Assume that the characteristic is $\neq2$. Then the coefficient of the linear term, $2f_0\in O_{P_i}$ iff $f_0\in O_{P_i}$. With that settled we see that the linear term is in $O_{P_i}$ if and only if the product $(x-a_1)\cdots (x-a_n)f_1^2\in O_{P_i}$. A moments reflection reveals that this condition is equivalent to requiring $f_1$ to be in $O_{P_i}$. The reason is that if $f_1$ has a pole of order $\ge1$ at $P_i$, then $f_1^2$ has a pole of order $\ge2$. The other factor $(x-a_1)\cdots(x-a_n)$ cannot cancel that because it has $a_1$ as a simple zero only.

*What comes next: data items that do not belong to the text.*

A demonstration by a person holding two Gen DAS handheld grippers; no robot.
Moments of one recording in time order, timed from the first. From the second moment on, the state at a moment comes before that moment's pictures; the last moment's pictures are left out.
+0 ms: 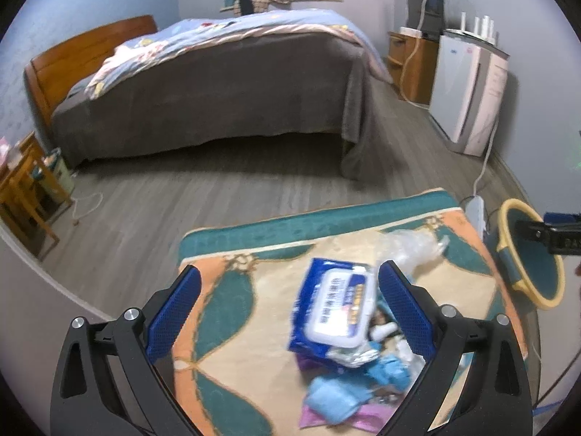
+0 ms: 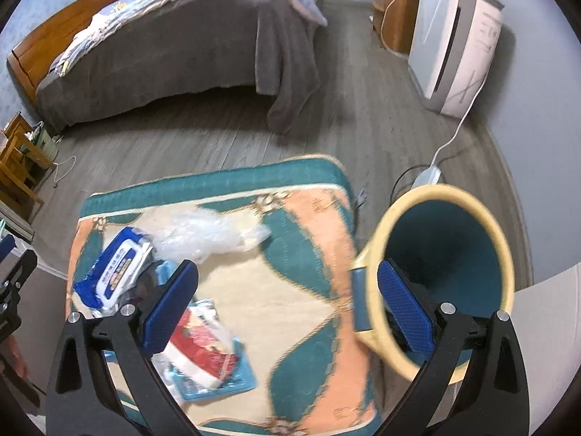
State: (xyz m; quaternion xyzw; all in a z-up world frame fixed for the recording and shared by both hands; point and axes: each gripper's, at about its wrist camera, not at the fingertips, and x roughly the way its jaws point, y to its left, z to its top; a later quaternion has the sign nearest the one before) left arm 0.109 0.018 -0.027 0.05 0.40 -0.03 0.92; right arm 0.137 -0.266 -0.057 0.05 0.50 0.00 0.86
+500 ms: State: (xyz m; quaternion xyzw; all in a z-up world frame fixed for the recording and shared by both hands) left arm 0.115 0.033 -0.065 0.08 0.45 -0.03 0.89; right arm 0.135 -0.197 -0.131 0.03 0.60 0.03 0.80
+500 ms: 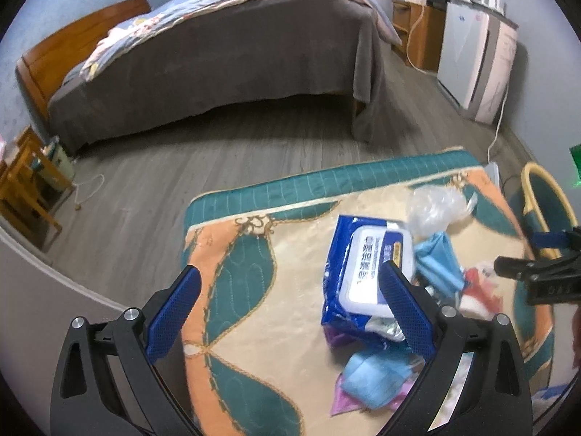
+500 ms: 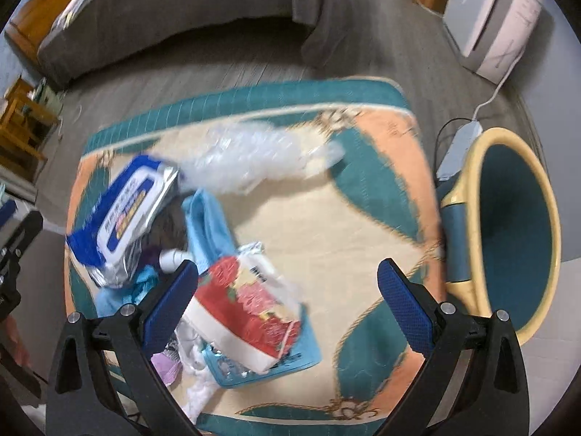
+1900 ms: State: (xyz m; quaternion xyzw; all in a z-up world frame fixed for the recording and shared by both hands) left arm 0.137 0.033 -0.123 -0.04 0.57 -0.08 0.81; right arm 0.132 -0.224 -0.113 0.08 0.60 0.10 0.79
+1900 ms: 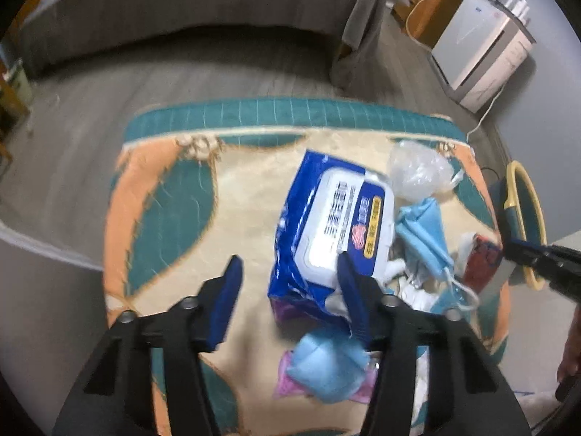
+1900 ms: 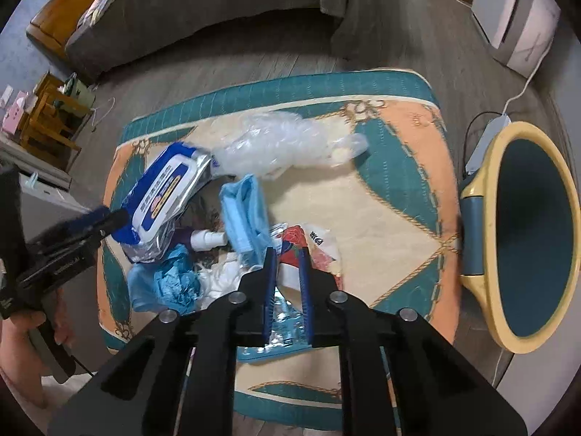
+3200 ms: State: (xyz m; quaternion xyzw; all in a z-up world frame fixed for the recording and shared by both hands) left arm 0.109 -0.069 0.036 0.10 0.31 -0.12 0.94; right arm 0.118 -0.328 -0.017 0.10 0.47 0.04 0.88
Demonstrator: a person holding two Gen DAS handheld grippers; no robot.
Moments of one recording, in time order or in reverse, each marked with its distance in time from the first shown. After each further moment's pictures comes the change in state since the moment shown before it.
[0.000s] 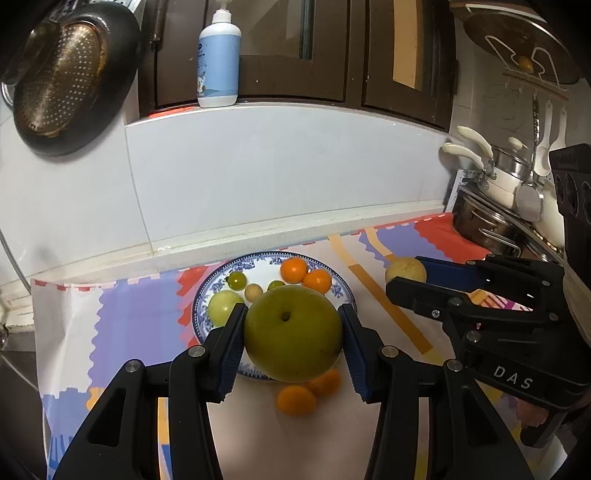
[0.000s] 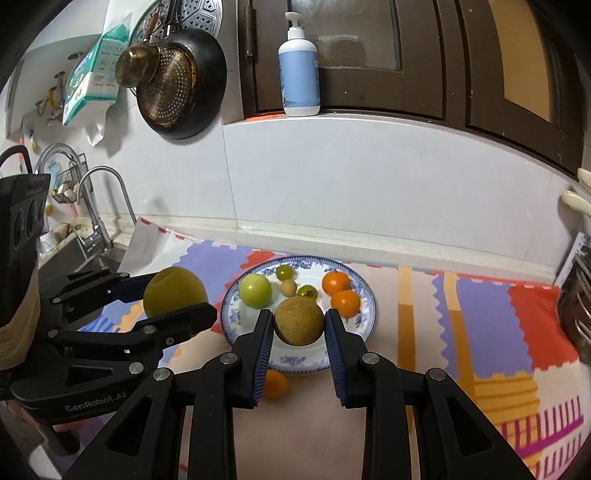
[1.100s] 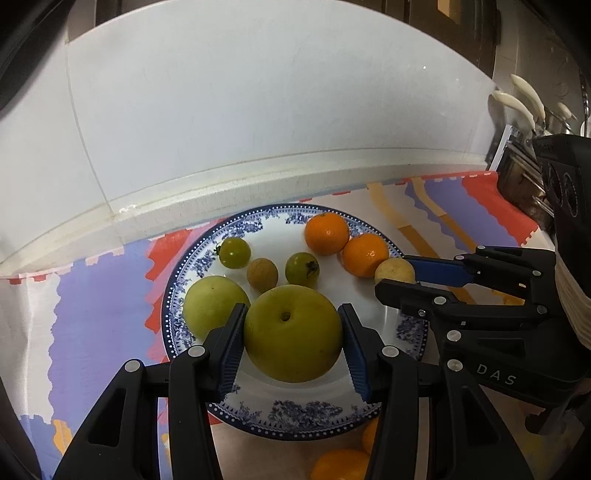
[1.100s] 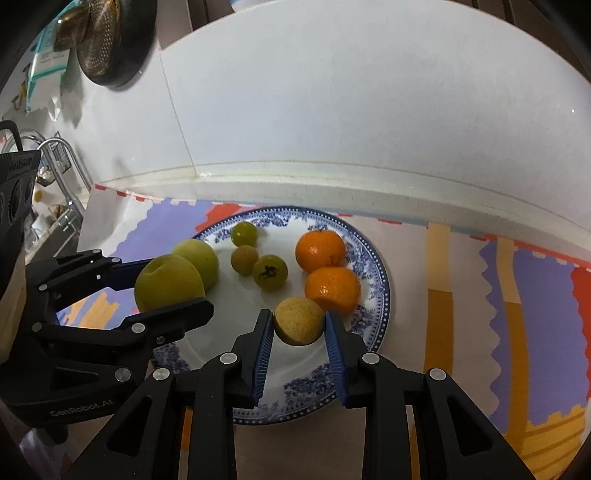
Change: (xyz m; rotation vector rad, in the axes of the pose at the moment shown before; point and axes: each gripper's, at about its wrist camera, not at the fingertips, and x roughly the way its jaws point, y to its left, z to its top) left arm 0.131 0.023 -0.007 0.000 0.208 0.026; right arm 0.141 -0.053 -0.014 0.038 0.201 0.082
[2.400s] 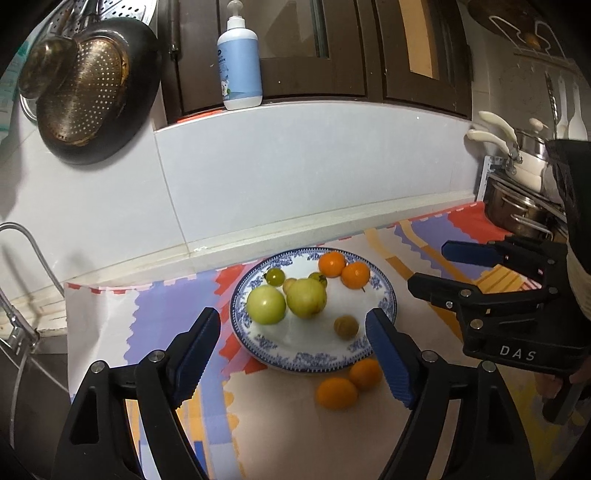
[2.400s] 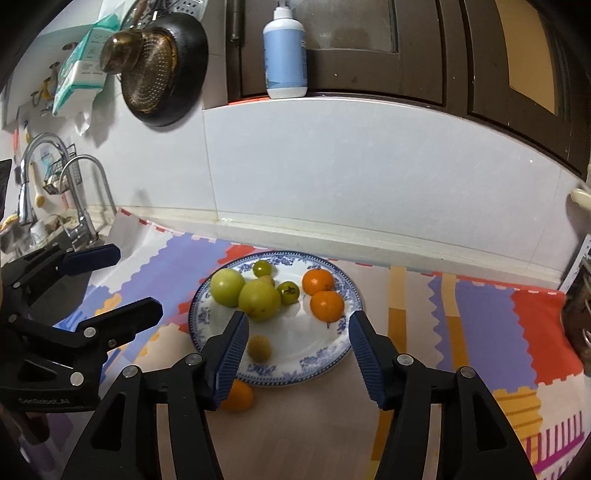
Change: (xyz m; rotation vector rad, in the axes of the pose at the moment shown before) left arm -0.132 -0.019 -0.040 0.033 -0.224 0.141; right arm -0.110 0.045 -0.018 -0.063 -0.190 -0.106
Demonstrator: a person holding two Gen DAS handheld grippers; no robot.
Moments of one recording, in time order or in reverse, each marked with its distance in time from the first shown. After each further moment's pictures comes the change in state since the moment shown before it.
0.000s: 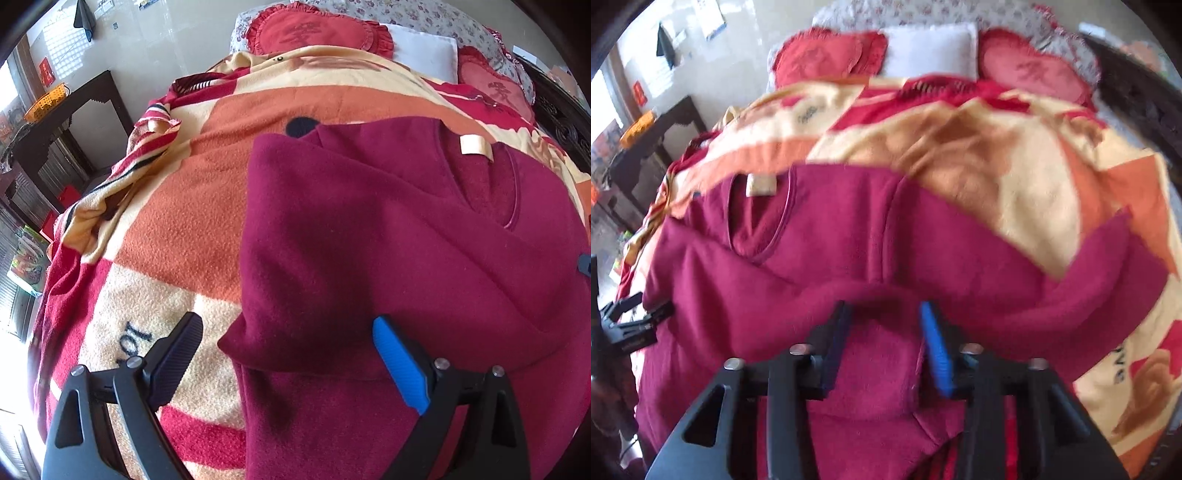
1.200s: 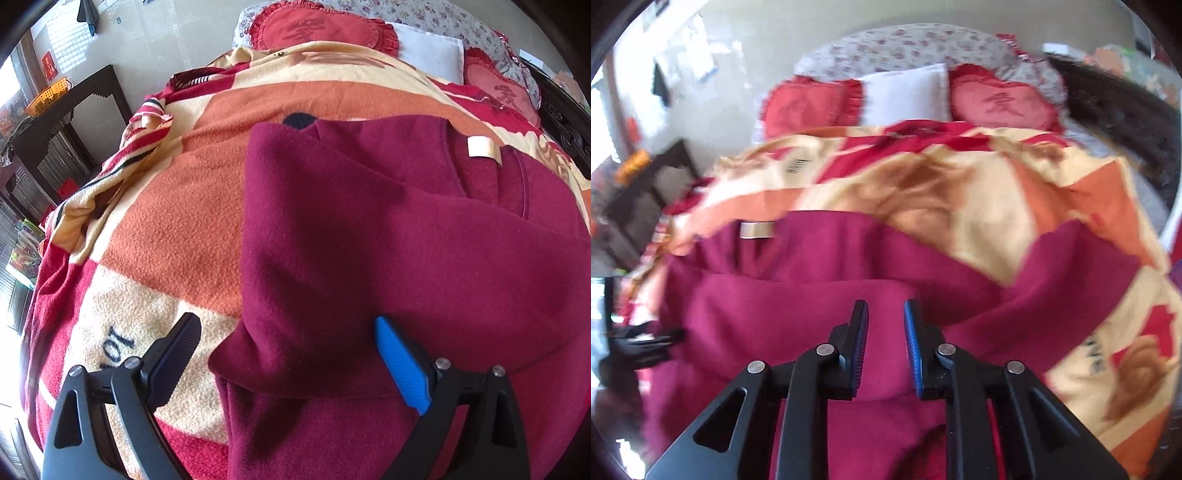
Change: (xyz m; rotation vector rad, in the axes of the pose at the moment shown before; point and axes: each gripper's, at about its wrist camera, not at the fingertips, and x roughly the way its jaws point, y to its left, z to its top) left arm 0.014 -0.006 0.004 -0.027 0.011 0.003; right arm -0.042 -0.006 -0.014 0.071 -0.187 -0.010
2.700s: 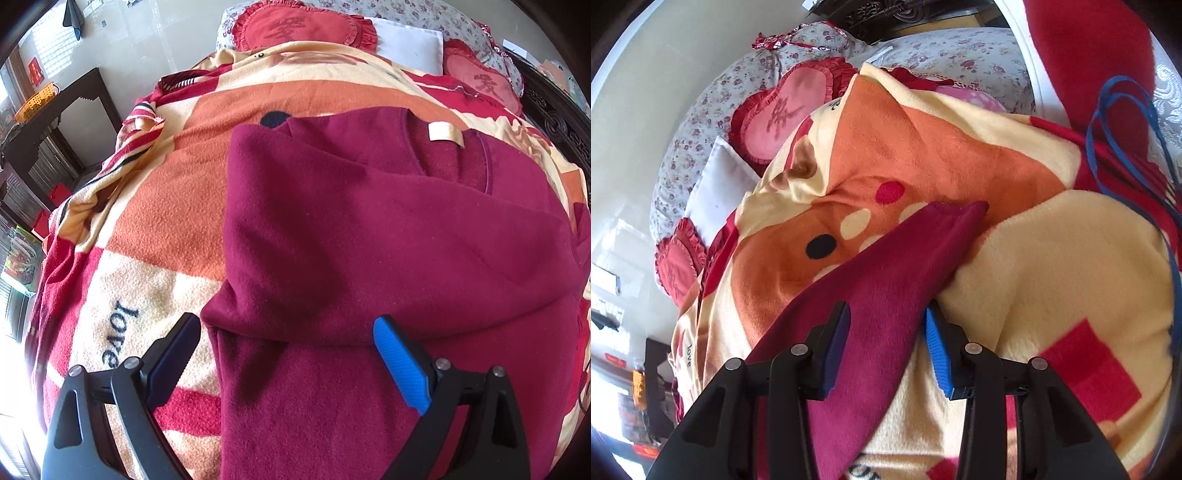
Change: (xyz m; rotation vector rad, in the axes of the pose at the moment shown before) left arm -0.030 -0.006 -0.014 0.046 0.021 -0.046; right arm 0.019 -0.316 0.018 0.796 0.009 -0.087
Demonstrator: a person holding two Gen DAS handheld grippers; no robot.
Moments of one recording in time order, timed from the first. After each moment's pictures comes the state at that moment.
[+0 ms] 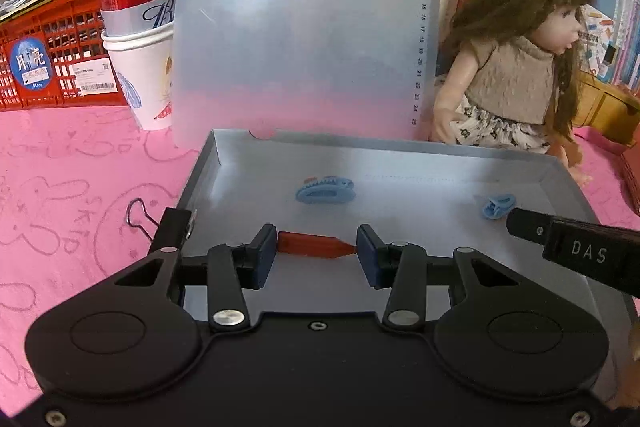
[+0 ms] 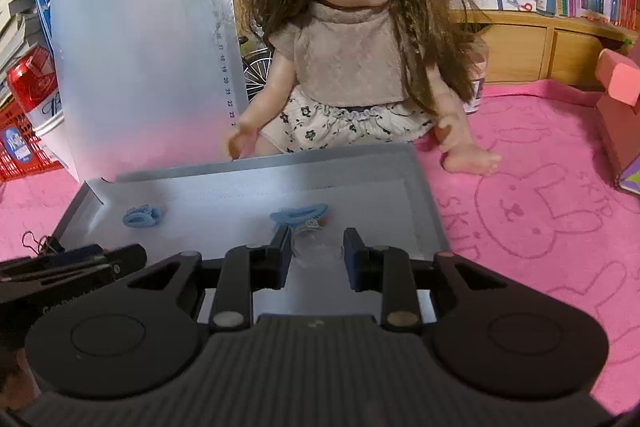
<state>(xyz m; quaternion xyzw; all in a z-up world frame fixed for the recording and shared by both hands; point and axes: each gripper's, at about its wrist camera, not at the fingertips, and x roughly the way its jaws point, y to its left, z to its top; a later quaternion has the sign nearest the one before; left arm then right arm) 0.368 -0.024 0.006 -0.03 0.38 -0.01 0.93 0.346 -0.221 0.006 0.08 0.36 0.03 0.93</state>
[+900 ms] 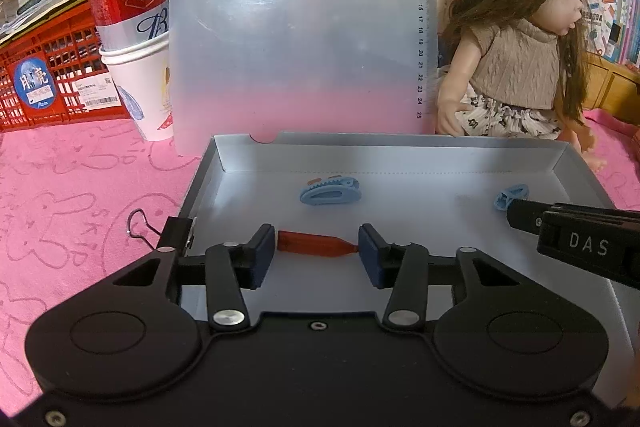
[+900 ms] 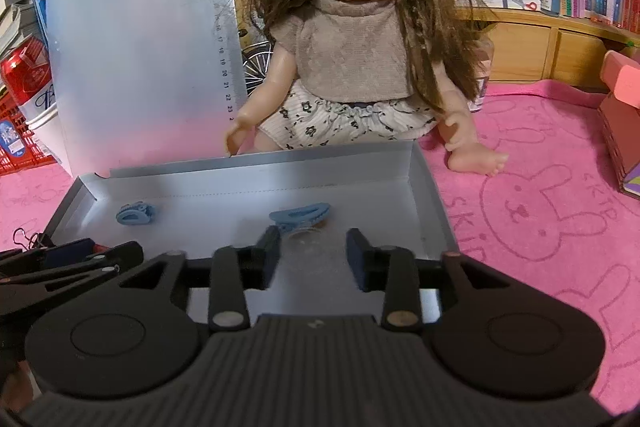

The next step is to show that an element of $R_i$ is a unit if and only if $f_0$ is a unit of $O_{P_i}$. This follows from $$ \frac1{f_0+y f_1}=\frac{f_0-yf_1}{f_0^2-(x-a_1)\cdots (x-a_n)f_1^2}. $$ If $f_0$ is a unit, so is the denominator in the last form , call it $Q$ (the other term is a non-unit). More generally the two terms of $Q$ have zero orders of opposite parities at $P_i$, at least twice the minimum of zero orders of $f_0,f_1$. This quickly implies that an eventual zero at $P_i$ cannot be cancelled in both $f_0/Q$ and $-f_1/Q$. The claim follows.
This implies that the ideal $yR_i$ consists of exactly the non-units of $R_i$. Here we need that $a_i$ is a simple zero of the product $(x-a_1)\cdots (x-a_n)$ implying that $$x-a_i=\frac{y^2}{(x-a_1)\cdots(x-a_{i-1})(x-a_{i+1})\cdots (x-a_n)}\in y R_1.\qquad(*)$$ So we know that the ring $R_i$ is local, and $y$ is a generator of the unique maximal ideal $M_i$. The claims then follow from the definitions. Equation $(*)$ implies that $x-a_i\in M_i^2$ giving us the ramification.